- **Assignment**
The whole of the material needs to be repeated exactly, line for line.

§

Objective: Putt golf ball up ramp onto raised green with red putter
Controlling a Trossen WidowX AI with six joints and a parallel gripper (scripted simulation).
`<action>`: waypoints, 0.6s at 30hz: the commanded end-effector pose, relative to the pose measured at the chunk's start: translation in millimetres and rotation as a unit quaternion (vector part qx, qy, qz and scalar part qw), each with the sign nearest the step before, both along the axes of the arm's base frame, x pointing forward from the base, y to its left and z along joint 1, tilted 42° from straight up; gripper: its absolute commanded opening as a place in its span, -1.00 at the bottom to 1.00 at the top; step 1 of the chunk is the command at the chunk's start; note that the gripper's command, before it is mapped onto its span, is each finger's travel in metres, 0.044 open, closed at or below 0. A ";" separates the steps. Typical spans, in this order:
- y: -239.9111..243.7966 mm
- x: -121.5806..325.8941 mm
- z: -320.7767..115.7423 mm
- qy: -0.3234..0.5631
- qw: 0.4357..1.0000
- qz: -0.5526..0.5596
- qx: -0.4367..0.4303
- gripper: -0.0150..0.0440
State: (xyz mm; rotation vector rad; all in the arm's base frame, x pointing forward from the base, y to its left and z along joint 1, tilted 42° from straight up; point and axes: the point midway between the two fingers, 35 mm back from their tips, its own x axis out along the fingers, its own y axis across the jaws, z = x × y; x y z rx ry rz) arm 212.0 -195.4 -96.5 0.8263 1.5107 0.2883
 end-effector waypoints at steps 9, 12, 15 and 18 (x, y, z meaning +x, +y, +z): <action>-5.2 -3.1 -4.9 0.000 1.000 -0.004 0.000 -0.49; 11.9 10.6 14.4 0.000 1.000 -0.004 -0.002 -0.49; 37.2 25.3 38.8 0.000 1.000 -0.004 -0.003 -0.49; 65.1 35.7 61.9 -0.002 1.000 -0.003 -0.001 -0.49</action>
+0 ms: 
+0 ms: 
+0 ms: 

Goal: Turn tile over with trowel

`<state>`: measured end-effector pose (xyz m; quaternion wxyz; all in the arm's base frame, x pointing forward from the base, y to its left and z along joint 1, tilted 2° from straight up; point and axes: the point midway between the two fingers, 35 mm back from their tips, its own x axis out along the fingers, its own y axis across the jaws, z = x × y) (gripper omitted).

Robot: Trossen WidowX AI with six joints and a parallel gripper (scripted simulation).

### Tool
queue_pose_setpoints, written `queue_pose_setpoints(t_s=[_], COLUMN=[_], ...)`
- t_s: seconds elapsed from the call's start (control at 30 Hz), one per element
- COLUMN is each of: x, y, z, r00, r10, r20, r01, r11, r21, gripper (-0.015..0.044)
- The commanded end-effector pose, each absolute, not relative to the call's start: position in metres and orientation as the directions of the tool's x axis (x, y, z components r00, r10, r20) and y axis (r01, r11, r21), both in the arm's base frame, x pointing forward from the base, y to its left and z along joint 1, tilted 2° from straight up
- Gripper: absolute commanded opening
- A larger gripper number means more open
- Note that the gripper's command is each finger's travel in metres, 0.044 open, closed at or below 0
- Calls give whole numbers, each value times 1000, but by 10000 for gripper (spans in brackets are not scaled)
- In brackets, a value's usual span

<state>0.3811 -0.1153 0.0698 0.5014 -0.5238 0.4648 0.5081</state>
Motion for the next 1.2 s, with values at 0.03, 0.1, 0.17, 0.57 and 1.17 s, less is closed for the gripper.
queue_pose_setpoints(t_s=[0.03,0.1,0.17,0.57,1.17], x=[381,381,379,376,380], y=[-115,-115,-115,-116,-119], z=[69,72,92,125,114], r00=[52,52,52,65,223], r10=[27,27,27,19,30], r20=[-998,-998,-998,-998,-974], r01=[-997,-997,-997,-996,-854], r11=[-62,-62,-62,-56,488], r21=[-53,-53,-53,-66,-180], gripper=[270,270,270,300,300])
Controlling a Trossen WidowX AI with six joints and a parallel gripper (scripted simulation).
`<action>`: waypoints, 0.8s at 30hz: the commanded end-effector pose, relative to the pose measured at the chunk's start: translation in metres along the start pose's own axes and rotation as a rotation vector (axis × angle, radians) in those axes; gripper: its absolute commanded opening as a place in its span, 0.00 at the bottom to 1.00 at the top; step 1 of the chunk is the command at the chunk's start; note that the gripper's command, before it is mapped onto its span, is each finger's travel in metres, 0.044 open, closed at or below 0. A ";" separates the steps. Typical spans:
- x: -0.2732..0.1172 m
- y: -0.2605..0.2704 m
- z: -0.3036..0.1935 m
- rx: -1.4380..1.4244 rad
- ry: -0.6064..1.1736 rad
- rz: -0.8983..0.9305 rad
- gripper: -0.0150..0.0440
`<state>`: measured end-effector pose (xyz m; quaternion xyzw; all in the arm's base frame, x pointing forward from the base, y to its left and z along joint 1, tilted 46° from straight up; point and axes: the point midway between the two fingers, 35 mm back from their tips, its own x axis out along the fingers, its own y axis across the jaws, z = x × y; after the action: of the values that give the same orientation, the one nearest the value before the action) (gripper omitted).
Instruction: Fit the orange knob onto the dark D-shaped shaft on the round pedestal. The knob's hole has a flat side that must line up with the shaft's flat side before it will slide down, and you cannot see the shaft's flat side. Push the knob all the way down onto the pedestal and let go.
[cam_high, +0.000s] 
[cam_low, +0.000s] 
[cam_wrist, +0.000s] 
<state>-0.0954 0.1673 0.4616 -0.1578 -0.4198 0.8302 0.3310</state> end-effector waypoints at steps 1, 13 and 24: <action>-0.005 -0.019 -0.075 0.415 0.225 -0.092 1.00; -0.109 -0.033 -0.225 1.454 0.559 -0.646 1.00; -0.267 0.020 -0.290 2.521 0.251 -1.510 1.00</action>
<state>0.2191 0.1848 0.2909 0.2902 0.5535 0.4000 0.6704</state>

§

- **Response to the task**
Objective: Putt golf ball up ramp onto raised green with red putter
Controlling a Trossen WidowX AI with six joints and a parallel gripper (scripted simulation).
`<action>`: waypoints, 0.6s at 30hz: the commanded end-effector pose, relative to the pose measured at the chunk's start: translation in millimetres and rotation as a unit quaternion (vector part qx, qy, qz and scalar part qw), each with the sign nearest the step before, both along the axes of the arm's base frame, x pointing forward from the base, y to its left and z along joint 1, tilted 42° from straight up; gripper: its absolute commanded opening as a place in its span, -1.00 at the bottom to 1.00 at the top; step 1 of the chunk is the command at the chunk's start; note that the gripper's command, before it is mapped onto its span, is each finger's travel in metres, 0.044 open, closed at or below 0. A ";" separates the steps. Typical spans, in this order:
- y: -239.9111..243.7966 mm
- x: -121.5806..325.8941 mm
- z: -320.7767..115.7423 mm
- qy: -0.3234..0.5631
- qw: 0.4357..1.0000
- qz: -0.5526..0.5596
- qx: -0.4367..0.4303
- gripper: -0.0150..0.0440
State: (xyz mm; rotation vector rad; all in the arm's base frame, x pointing forward from the base, y to its left and z along joint 1, tilted 42° from straight up; point and axes: the point midway between the two fingers, 35 mm back from their tips, its own x axis out along the fingers, its own y axis across the jaws, z = x × y; x y z rx ry rz) arm 212.0 -195.4 -96.5 0.8263 1.5107 0.2883
 end-effector waypoints at steps 9, 12, 15 and 18 (x, y, z meaning +x, +y, +z): <action>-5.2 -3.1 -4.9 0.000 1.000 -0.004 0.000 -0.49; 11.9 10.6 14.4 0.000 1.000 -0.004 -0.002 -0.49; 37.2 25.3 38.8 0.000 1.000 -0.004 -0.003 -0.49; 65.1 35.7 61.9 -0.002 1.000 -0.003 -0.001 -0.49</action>
+0 ms: 
+0 ms: 
+0 ms: 

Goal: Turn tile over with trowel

`<state>`: measured end-effector pose (xyz m; quaternion wxyz; all in the arm's base frame, x pointing forward from the base, y to its left and z along joint 1, tilted 2° from straight up; point and axes: the point midway between the two fingers, 35 mm back from their tips, its own x axis out along the fingers, its own y axis across the jaws, z = x × y) (gripper omitted).

Robot: Trossen WidowX AI with six joints and a parallel gripper (scripted simulation).

### Tool
queue_pose_setpoints, written `queue_pose_setpoints(t_s=[_], COLUMN=[_], ...)`
- t_s: seconds elapsed from the call's start (control at 30 Hz), one per element
- COLUMN is each of: x, y, z, r00, r10, r20, r01, r11, r21, gripper (-0.015..0.044)
- The commanded end-effector pose, each absolute, not relative to the call's start: position in metres and orientation as the directions of the tool's x axis (x, y, z components r00, r10, r20) and y axis (r01, r11, r21), both in the arm's base frame, x pointing forward from the base, y to its left and z along joint 1, tilted 2° from straight up
- Gripper: absolute commanded opening
- A larger gripper number means more open
- Note that the gripper's command is each finger's travel in metres, 0.044 open, closed at or below 0
- Calls give whole numbers, each value times 1000, but by 10000 for gripper (spans in brackets are not scaled)
- In brackets, a value's usual span

<state>0.3811 -0.1153 0.0698 0.5014 -0.5238 0.4648 0.5081</state>
Motion for the next 1.2 s, with values at 0.03, 0.1, 0.17, 0.57 and 1.17 s, less is closed for the gripper.
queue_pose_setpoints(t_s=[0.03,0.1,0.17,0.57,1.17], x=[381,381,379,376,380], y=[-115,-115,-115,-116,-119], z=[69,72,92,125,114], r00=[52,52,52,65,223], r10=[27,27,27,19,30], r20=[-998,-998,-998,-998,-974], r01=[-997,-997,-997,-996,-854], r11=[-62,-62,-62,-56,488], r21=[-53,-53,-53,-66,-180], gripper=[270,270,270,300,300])
Controlling a Trossen WidowX AI with six joints and a parallel gripper (scripted simulation).
`<action>`: waypoints, 0.8s at 30hz: the commanded end-effector pose, relative to the pose measured at the chunk's start: translation in metres along the start pose's own axes and rotation as a rotation vector (axis × angle, radians) in those axes; gripper: its absolute commanded opening as a place in its span, 0.00 at the bottom to 1.00 at the top; step 1 of the chunk is the command at the chunk's start; note that the gripper's command, before it is mapped onto its span, is each finger's travel in metres, 0.044 open, closed at or below 0. A ";" separates the steps. Typical spans:
- x: -0.2732..0.1172 m
- y: -0.2605..0.2704 m
- z: -0.3036..0.1935 m
- rx: -1.4380..1.4244 rad
- ry: -0.6064..1.1736 rad
- rz: -0.8983..0.9305 rad
- gripper: -0.0150..0.0440
`<state>`: measured end-effector pose (xyz m; quaternion xyzw; all in the arm's base frame, x pointing forward from the base, y to its left and z along joint 1, tilted 46° from straight up; point and axes: the point midway between the two fingers, 35 mm back from their tips, its own x axis out along the fingers, its own y axis across the jaws, z = x × y; after the action: of the values that give the same orientation, the one nearest the value before the action) (gripper omitted).
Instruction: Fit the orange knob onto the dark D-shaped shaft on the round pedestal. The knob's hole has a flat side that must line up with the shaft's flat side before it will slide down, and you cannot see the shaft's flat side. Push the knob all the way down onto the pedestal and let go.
[cam_high, +0.000s] 
[cam_low, +0.000s] 
[cam_wrist, +0.000s] 
<state>-0.0954 0.1673 0.4616 -0.1578 -0.4198 0.8302 0.3310</state> end-effector waypoints at steps 1, 13 and 24: <action>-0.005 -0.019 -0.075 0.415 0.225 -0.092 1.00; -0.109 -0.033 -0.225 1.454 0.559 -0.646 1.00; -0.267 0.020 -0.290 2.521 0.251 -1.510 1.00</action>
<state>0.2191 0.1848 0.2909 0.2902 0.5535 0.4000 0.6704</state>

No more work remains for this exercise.